PROBLEM DETAILS: Only the text of the records belongs in the answer, copied exactly and without pictures.

DATA SUPPLIED:
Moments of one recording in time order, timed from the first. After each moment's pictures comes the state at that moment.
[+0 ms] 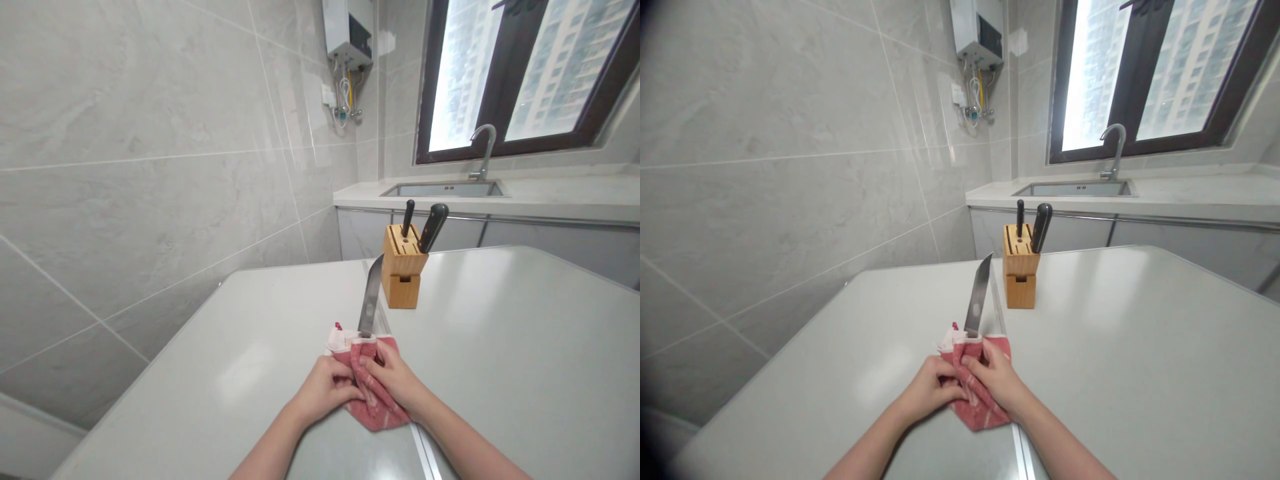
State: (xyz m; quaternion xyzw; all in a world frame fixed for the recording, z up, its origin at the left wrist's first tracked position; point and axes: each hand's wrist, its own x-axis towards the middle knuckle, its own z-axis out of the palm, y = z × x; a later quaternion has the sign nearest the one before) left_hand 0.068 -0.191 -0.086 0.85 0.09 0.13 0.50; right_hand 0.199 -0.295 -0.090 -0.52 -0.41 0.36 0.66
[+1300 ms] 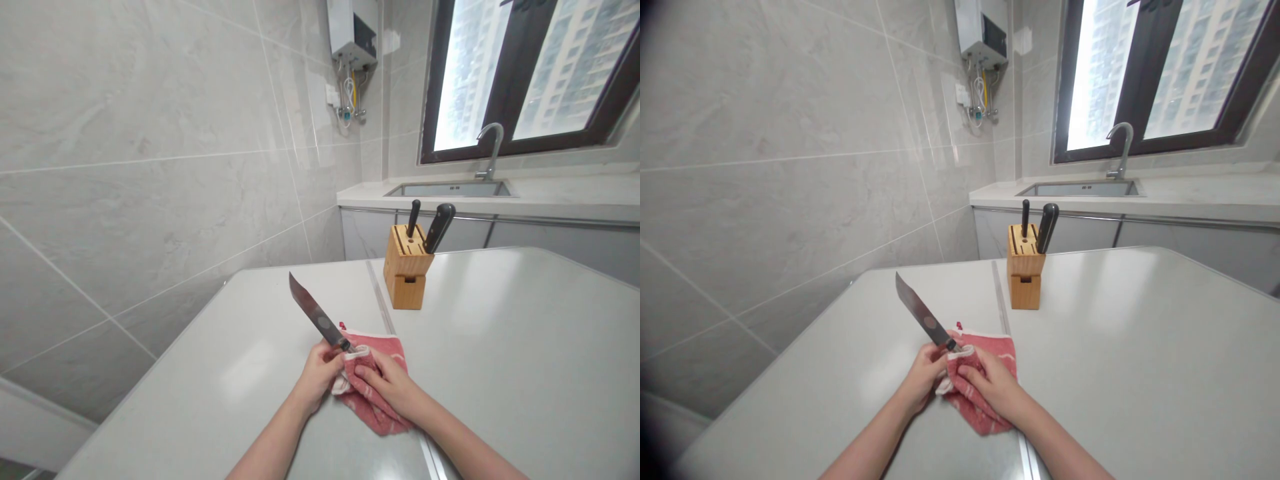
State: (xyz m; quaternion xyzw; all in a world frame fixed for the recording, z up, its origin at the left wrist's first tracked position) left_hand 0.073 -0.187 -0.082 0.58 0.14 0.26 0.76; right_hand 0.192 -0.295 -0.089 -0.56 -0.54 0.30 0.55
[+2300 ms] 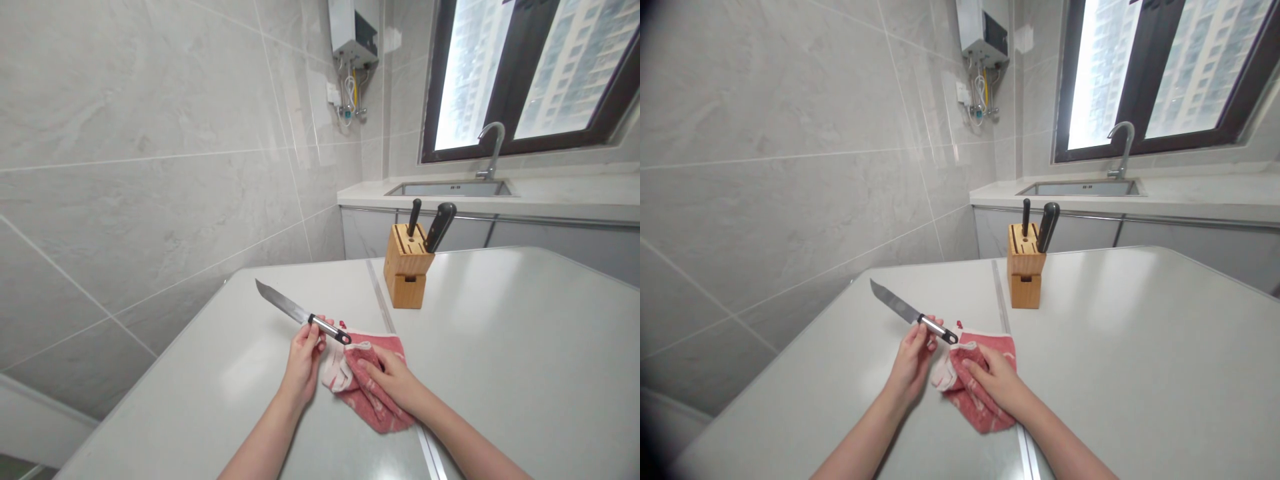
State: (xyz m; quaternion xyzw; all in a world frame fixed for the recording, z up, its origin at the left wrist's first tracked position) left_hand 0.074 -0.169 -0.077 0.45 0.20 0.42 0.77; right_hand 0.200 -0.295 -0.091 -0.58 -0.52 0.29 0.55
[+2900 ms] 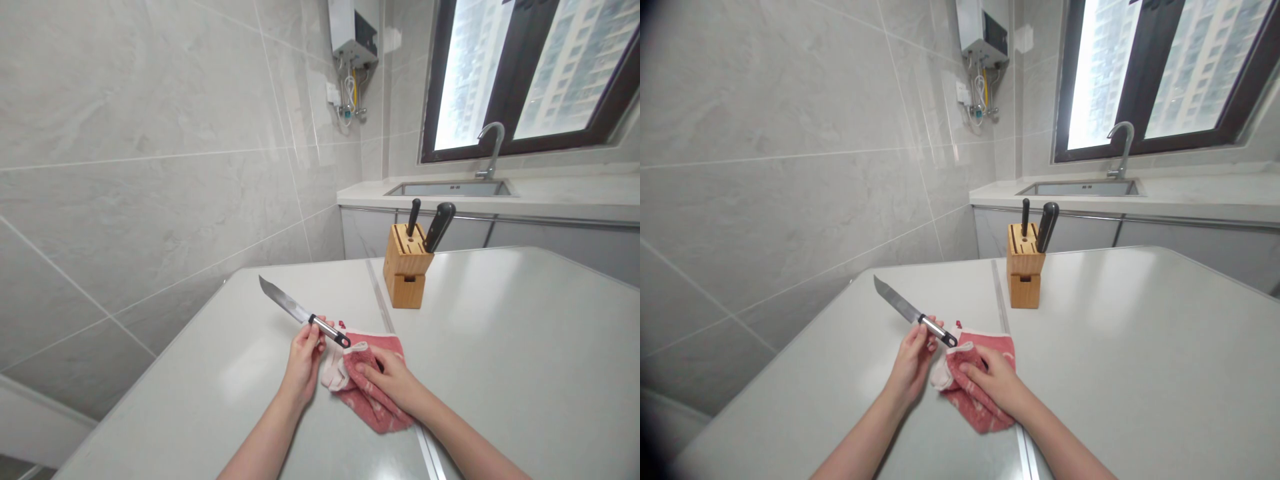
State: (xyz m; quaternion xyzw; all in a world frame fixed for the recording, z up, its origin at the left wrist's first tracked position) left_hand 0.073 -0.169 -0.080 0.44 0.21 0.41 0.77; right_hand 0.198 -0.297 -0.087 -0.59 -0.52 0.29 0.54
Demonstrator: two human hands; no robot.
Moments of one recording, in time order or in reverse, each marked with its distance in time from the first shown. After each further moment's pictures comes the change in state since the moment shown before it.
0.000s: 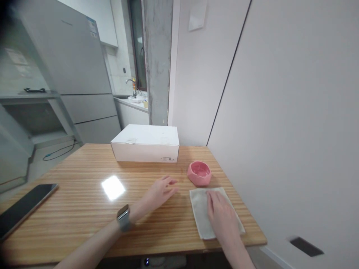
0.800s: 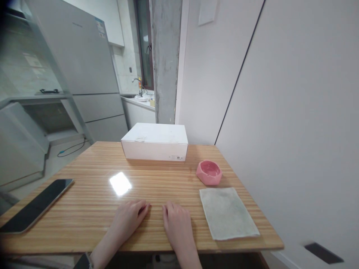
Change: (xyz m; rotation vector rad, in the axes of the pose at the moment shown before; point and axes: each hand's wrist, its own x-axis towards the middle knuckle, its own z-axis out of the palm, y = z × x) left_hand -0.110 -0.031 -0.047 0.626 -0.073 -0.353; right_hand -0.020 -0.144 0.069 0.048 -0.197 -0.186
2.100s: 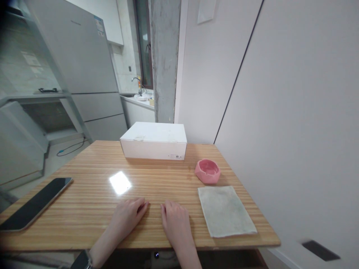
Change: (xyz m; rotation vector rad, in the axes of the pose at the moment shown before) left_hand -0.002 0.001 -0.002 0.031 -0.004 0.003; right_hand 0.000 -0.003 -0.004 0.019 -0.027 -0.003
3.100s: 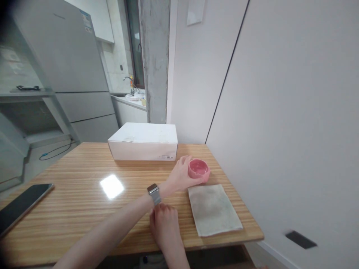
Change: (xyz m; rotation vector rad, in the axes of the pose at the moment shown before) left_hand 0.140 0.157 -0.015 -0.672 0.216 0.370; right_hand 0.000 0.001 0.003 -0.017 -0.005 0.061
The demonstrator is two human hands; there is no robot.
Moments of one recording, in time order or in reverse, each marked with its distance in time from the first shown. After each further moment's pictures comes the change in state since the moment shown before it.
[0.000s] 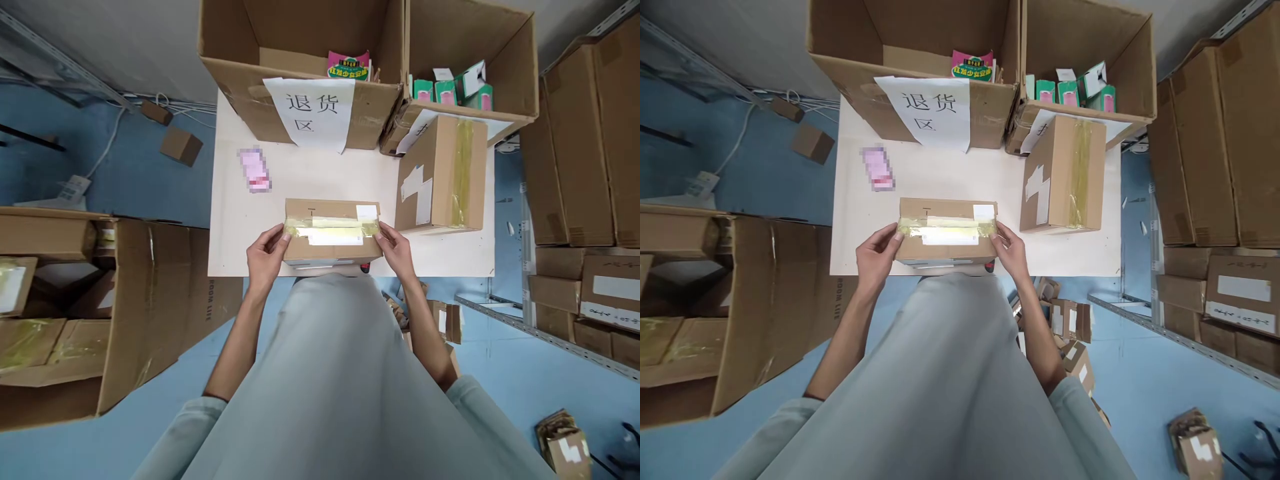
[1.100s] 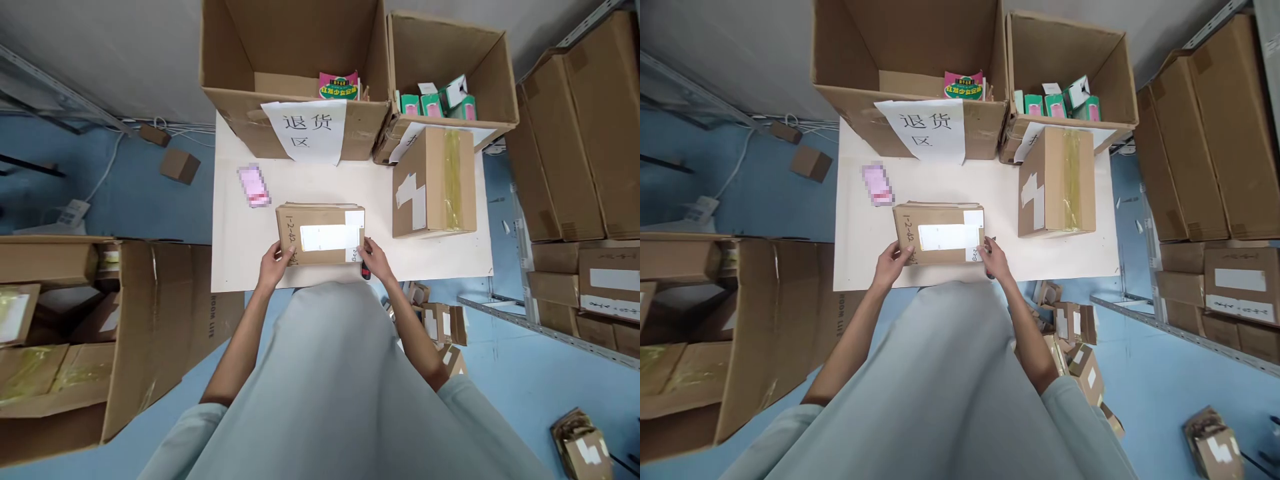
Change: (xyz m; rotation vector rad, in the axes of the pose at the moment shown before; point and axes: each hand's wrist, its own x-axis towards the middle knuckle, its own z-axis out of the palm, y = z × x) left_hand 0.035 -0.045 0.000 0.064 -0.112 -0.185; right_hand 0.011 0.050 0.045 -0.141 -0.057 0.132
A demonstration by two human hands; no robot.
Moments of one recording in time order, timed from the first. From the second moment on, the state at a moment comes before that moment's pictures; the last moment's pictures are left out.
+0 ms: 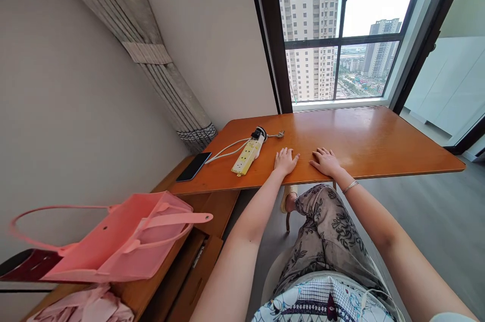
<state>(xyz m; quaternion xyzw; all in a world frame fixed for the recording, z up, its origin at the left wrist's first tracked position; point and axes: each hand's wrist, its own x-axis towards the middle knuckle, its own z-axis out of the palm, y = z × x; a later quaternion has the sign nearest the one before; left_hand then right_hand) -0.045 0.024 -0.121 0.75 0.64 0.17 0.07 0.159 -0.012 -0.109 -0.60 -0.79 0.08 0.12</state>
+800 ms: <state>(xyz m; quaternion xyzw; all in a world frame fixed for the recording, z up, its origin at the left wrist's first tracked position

RESULT OF THIS EXERCISE:
Moments of one recording in time order, timed from the first. After each moment's pictures comes the state at that moment.
[+0 ms] 
State: (xyz m; quaternion xyzw; all in a world frame fixed for the recording, z up, its origin at the left wrist's first tracked position; point and axes: each hand's wrist, its own x-axis towards the middle knuckle, its own z-axis out of the palm, y = z × x; a later quaternion has the sign nearest the one before) left_hand 0.068 -0.191 -0.086 0.85 0.09 0.13 0.50; right_hand 0.199 -0.295 -0.090 -0.52 -0.41 0.36 0.66
[+1300 ms] 
State: (xyz m; quaternion xyzw; all in a world frame fixed for the recording, z up, its origin at the left wrist's first tracked position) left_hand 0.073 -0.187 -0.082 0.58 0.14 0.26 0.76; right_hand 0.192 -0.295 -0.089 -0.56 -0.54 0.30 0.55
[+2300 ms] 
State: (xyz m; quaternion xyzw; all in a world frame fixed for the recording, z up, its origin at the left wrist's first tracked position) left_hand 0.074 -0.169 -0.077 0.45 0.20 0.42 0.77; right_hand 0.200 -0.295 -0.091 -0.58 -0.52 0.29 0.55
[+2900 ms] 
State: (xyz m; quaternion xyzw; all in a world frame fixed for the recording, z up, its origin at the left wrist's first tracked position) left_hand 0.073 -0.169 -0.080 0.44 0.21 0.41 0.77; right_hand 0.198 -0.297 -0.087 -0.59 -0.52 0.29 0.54
Demonstrator: two human hands; no robot.
Moments of one recording, in time order or in reverse, each marked with its distance in time from the first shown. After each further moment's pictures comes the change in state since the moment shown before it.
0.000s: 
0.800s: 
Change: (xyz m; rotation vector rad, in the axes of the pose at the moment shown before; point and axes: each hand's wrist, its own x-axis towards the middle knuckle, its own z-axis out of the palm, y = z × x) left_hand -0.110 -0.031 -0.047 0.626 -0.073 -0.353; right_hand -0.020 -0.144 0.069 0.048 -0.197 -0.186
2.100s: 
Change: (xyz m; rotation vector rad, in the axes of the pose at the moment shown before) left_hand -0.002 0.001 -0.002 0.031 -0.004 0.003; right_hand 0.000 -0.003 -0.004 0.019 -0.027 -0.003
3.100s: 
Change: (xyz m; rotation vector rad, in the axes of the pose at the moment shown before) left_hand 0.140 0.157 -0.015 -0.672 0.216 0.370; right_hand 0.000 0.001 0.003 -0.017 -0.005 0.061
The demonstrator is two human hands; there is no robot.
Moments of one recording, in time order or in reverse, each marked with its distance in time from the first shown. After each further moment's pictures comes the change in state since the moment shown before it.
[0.000s] 
[1.100s] 
Change: (xyz m; rotation vector rad, in the axes of the pose at the moment shown before; point and axes: each hand's wrist, its own x-axis towards the middle knuckle, its own z-axis out of the palm, y = z × x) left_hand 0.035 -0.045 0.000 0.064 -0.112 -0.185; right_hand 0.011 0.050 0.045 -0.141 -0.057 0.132
A demonstration by two human hands; no robot.
Moments of one recording in time order, timed from the first. From the second moment on, the state at a moment comes before that moment's pictures; the last moment's pictures are left out.
+0 ms: 
<state>(xyz m; quaternion xyzw; all in a world frame fixed for the recording, z up, its origin at the left wrist's first tracked position; point and axes: each hand's wrist, its own x-axis towards the middle knuckle, its own z-axis out of the palm, y = z × x; a later quaternion has the sign nearest the one before; left_hand then right_hand) -0.045 0.024 -0.121 0.75 0.64 0.17 0.07 0.159 -0.012 -0.109 -0.60 -0.79 0.08 0.12</state>
+800 ms: <state>(xyz m; quaternion xyzw; all in a world frame fixed for the recording, z up, its origin at the left wrist's first tracked position

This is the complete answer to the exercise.